Somebody on the way to TSC got a wild hair a few years ago and planted hay, then started buying equipment. This is the third year for the field, seen all their equipment sitting out by the road with For Sale signs on it. I found it humorous actually, right before they planted it we had several years in a row where good hay started at $180/ton, excellant hay was around $220 plus. Price is down and third year in a row with bad weather for haymaking.


----------



## swmnhay (Jun 13, 2008)

mlappin said:


> Guess what I seen the other day?
> 
> Somebody on the way to TSC got a wild hair a few years ago and planted hay, then started buying equipment. This is the third year for the field, seen all their equipment sitting out by the road with For Sale signs on it. I found it humorous actually, right before they planted it we had several years in a row where good hay started at $180/ton, excellant hay was around $220 plus. Price is down and third year in a row with bad weather for haymaking.

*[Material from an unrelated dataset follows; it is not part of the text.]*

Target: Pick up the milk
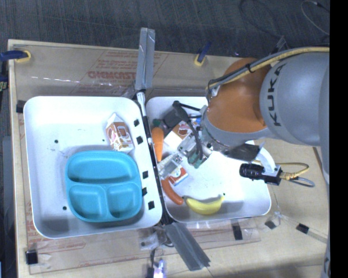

LOL.Par for the course.Every time hay gets to a decent price every farm magazine around here will say plant hay and make more $.By time they get up and going the price falls back.

One guy here sold his entire line of row crop eq and bought all hay eq for 600 acres.Direct seeded it all and ended up with a bunch of weeds the first yr.Tryed pawning off good hay as dairy hay.Try selling bales of mulch hay for grinding hay.

Anyway 4 yrs later quits the hay biz and back to row crops.


----------



## haybaler101 (Nov 30, 2008)

That's why I will probably stay diversified. Been raising alfalfa as long as I have corn and have both lines of equipment. Just got to swing acres to where the money is flowing right now. Only takes a year to put the hay acres back if the economics change.


----------



## NDVA HAYMAN (Nov 24, 2009)

It's been a tough year for everybody makin hay. Either it's too dry or too wet. When I see someone on the chat say they got another 3" of rain, I just cringe. I hate to see someone lose their crop. I just baled 9 bales on 130 acres of alfalfa after getting 7" of rain in 3 days. We don't normally get that in 6 months. This was on a field that produced 600 -6x5 bales last year. But it is all cyclical and evens out. I like beans as far as row crops. Plant em, spray em twice and harvest. Low input costs ( no N ). I still can't get away from the alfalfa. It's just something so beautiful about a large windrow of bright green alfalfa. Probably the hardest hay to make there is but that's the challenge. If there was not certain unknowns and challenges for us in farming, it would all be just a hoohum occupation and something that we would take for granted. We do feed the world be it hay or grain. HERE'S TO A GREAT 2011 FOR ALL> Best, Mike


----------